"Violet, where did your headband go?" I asked my 3 year old when I picked her up from Kid's Day Out. "Oh mommy, the older boy in the class said he didn't like my hair, so I took it out". Then Christopher and the other girl told me to stop talking so much. And the other girl told me she didn't like me and didn't want to be my friend." Then we went and got a lollipop and instantly Violet was okay again.
But as Violet was talking to me about her day, my heart broke a little bit. She is this little person who now has to deal with the ins and outs of relationships. Making friends, keeping them. Dealing with criticism. Bullies. As a mom, I wanted to just to scoop her up, protect her, and show her that she is loved. But I cannot be with her every minute of every day.

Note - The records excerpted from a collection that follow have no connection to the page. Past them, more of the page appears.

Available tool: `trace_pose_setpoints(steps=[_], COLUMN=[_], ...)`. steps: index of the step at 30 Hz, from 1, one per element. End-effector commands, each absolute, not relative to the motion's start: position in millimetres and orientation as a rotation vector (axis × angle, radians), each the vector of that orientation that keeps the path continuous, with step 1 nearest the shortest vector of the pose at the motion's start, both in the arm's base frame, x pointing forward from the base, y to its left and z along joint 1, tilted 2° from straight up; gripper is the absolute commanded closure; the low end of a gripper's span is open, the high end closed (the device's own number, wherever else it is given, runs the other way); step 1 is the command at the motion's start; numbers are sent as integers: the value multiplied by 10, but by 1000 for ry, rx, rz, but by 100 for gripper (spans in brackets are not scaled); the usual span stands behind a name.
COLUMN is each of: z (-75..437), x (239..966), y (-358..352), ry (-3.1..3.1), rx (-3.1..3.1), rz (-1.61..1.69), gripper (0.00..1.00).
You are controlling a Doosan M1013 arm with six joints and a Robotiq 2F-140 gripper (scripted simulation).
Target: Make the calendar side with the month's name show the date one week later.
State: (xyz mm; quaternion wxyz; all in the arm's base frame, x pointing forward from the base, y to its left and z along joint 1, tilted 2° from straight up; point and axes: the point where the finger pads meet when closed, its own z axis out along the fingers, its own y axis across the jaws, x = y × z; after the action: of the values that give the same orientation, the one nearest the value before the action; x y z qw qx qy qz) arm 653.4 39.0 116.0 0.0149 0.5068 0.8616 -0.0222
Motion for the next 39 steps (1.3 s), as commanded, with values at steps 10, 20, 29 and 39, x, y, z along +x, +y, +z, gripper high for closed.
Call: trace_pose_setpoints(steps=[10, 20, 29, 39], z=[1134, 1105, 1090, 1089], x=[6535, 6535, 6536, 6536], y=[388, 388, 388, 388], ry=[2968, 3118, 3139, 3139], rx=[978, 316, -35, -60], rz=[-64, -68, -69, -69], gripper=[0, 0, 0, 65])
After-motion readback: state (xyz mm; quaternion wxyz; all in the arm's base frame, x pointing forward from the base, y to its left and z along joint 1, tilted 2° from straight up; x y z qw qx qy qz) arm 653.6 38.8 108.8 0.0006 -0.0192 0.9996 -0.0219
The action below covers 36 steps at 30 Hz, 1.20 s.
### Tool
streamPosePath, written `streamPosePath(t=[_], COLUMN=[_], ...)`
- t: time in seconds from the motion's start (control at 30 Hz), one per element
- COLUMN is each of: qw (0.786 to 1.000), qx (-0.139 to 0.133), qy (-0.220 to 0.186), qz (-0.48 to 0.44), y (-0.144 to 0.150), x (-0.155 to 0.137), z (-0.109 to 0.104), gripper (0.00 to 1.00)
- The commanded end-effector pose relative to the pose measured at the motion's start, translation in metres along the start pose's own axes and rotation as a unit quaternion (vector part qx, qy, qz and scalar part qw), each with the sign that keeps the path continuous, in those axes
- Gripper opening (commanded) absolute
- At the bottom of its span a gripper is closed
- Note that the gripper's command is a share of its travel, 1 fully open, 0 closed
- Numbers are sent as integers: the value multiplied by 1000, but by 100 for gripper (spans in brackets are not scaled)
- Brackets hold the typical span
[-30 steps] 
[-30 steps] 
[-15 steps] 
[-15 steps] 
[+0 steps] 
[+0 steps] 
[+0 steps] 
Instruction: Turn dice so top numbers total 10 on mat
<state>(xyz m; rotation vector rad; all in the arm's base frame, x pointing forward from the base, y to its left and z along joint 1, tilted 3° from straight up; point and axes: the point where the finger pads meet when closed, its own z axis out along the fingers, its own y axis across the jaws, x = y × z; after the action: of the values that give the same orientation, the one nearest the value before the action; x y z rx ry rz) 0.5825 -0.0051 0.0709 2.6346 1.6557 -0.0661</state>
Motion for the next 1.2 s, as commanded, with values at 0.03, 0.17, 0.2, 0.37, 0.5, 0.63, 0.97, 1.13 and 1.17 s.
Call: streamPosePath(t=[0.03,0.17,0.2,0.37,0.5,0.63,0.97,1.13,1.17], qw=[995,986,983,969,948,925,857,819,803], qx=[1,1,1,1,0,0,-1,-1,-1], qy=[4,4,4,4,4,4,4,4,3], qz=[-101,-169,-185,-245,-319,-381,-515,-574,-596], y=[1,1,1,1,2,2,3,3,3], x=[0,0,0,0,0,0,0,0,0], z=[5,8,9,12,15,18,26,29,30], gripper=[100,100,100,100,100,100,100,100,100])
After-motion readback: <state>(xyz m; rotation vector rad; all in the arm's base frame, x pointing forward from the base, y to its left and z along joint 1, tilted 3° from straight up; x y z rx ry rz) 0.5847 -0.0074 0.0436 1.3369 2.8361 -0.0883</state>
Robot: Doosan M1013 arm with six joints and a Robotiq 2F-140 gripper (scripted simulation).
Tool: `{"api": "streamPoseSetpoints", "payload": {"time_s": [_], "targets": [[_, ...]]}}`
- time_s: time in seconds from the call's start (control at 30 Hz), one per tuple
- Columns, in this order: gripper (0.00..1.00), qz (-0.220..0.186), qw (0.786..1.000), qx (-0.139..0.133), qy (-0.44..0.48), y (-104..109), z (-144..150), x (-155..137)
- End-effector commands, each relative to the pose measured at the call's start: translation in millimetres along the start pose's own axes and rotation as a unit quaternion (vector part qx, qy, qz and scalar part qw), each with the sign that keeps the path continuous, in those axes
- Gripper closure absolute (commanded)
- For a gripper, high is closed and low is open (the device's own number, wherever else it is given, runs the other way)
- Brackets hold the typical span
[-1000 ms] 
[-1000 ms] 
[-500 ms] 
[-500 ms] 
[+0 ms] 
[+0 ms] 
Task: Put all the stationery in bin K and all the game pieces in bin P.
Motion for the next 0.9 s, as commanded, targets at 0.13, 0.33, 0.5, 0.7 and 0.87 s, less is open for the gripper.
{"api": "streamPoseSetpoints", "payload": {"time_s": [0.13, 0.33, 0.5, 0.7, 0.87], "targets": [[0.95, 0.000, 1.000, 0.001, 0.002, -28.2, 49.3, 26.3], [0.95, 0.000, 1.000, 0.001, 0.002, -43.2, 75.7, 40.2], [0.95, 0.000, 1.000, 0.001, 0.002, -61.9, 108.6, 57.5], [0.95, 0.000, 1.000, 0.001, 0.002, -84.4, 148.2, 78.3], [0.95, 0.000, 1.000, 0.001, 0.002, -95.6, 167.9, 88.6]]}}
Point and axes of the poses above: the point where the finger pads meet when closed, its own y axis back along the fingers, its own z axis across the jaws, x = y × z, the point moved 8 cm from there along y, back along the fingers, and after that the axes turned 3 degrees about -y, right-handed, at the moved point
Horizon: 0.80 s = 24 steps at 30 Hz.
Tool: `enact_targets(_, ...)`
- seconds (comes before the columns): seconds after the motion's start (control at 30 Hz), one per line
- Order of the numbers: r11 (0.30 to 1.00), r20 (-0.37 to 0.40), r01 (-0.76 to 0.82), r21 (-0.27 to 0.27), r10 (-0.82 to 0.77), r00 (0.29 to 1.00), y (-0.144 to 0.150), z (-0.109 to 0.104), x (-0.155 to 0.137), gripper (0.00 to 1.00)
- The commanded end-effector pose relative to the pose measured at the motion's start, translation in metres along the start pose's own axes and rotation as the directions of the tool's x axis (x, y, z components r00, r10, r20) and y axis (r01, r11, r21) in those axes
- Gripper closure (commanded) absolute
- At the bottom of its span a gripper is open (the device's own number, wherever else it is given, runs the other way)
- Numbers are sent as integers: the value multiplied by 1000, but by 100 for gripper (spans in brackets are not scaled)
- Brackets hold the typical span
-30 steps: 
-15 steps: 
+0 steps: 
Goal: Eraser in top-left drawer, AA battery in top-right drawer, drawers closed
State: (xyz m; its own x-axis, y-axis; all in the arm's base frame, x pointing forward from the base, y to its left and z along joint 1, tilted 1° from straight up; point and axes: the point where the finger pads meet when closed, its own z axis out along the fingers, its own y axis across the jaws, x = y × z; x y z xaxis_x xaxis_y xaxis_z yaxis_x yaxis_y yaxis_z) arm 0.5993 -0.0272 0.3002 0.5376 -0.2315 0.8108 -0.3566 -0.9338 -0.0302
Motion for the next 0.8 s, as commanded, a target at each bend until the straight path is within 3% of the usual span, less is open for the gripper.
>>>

As Violet was talking, I had these flashbacks to when I was a child. I was bullied. Quite a bit. I was tall, had buck teeth. Was called "Bugs Bunny" and was often called fat by the other kids in the class. I remember countless birthday parties that I wasn't invited to. In the 5th grade, my "best friend" toilet papered my house (which my poor parents had to clean up) and then called me afterwards to let me know that this was her way of saying she didn't want to be friends anymore. "Eiffel Tower". "Golly Green Giant". A few of the many names I was given during elementary school. I always have had trouble making and keeping friends. And have never been very good at moving on past the sudden shift in a relationship.
Sometimes, being a kid is tough. And for my Violet, who, like me, is as emotional as they come, all I can do is simply pray for her to grow to be a more strong and confident girl. To be able to brush off criticism and the meanness that simply exists in the world. My husband is so good at simply being himself and not letting other people's opinions get to him. I really am hoping that Violet has that strength of character, and that I can figure out how to cultivate that trait in her.
And, I truly hope that she will be fortunate enough to make and keep good friends. The kind of lifelong friends who grow and change with you. My dad has these types of friends. I remember as a teenager, almost every weekend, my father was on the phone checking in with his 2 best friends from grade school. Seriously they talked almost every week. Dad, Alex, and CW. They were thick as thieves as children and had somehow mastered the fine art of maintaining friendship, even when several states, different jobs, and different paths in life had separated them.
I was always envious of my dad in that regard.
I've been in and out of a funk for months now. A very important and longterm friendship ended abruplty. It happened so quickly, with no closure, and all of the sudden I feel like I am in the 5th grade again. It wouldn't be fair to say that this situation is the whole source of my "funk". And the more I reflect on the whole situation, the more I can see some of the mistakes I made (hindsight is 20/20). However, I feel this enormous sense sense of loss. This person doesn't want to be a part of my life anymore. They don't want to know about my day, my kids, my struggles, my successes. and more importantly, they don't want me to be a part of their life anymore. I guess I am still grieving the whole ordeal. And wishing that it could be fixed.
Seriously, the older I get, the more I realize that it doesn't get any easier, the whole relationship/friendship part of life.
As for Violet, I find myself crippled with the fear of her having to face rejection. If I could I would pull a John Travolta in Bubble Boy and just keep her safe and contained from all of the pain in the world. But being a parent is about teaching your kids how to be, and letting them go out into the world, learn, and grow on their own. Comfort them when they are down, and celebrate with them when they succeed.
My prayer for my children this morning is that they will be surrounded by great, strong, forgiving, encouraging, loving, uplifting friends. And that they will be lifelong friends.
Sorry for the long post. Just something I have been thinking about for a while.